* [What to work on]:
Whenever a line of the data below holds the string "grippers", copy that line.

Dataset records
_ _ _ _

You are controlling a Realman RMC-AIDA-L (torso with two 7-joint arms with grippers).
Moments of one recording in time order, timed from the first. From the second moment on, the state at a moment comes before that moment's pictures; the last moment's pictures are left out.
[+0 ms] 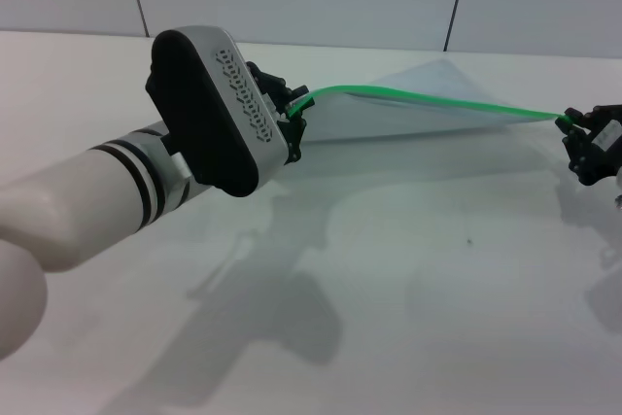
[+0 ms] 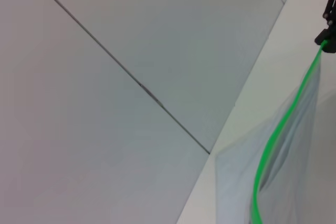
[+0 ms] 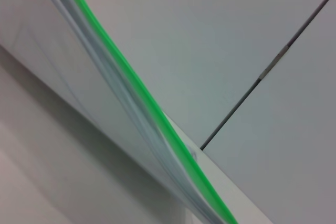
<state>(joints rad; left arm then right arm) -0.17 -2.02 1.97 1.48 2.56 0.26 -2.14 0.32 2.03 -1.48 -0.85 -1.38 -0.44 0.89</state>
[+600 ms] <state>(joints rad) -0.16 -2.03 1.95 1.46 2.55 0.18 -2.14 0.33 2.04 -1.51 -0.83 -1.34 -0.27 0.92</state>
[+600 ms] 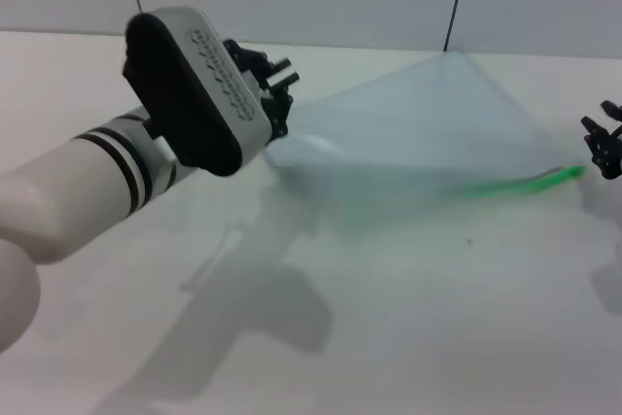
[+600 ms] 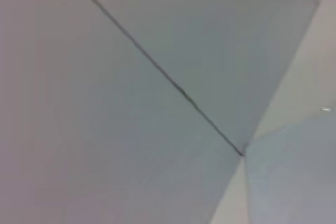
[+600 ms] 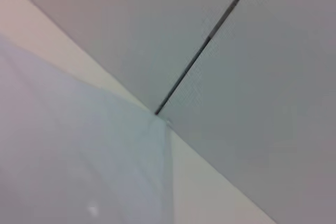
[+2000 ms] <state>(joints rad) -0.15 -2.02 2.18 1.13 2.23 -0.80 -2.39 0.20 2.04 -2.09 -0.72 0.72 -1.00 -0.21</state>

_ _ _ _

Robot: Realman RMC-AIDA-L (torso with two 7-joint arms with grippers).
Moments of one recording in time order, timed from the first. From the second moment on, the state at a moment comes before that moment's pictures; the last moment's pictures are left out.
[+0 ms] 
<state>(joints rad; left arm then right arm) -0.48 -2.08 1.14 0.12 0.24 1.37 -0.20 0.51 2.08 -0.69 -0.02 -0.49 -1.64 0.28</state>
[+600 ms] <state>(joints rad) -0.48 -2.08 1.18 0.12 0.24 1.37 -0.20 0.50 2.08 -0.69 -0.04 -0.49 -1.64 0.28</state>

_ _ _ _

* [Task solution]:
You are controlling a Realman RMC-AIDA-L (torso with two 7-joint arms with grippers).
Robot: Realman RMC-AIDA-L (torso with two 7-joint arms with grippers).

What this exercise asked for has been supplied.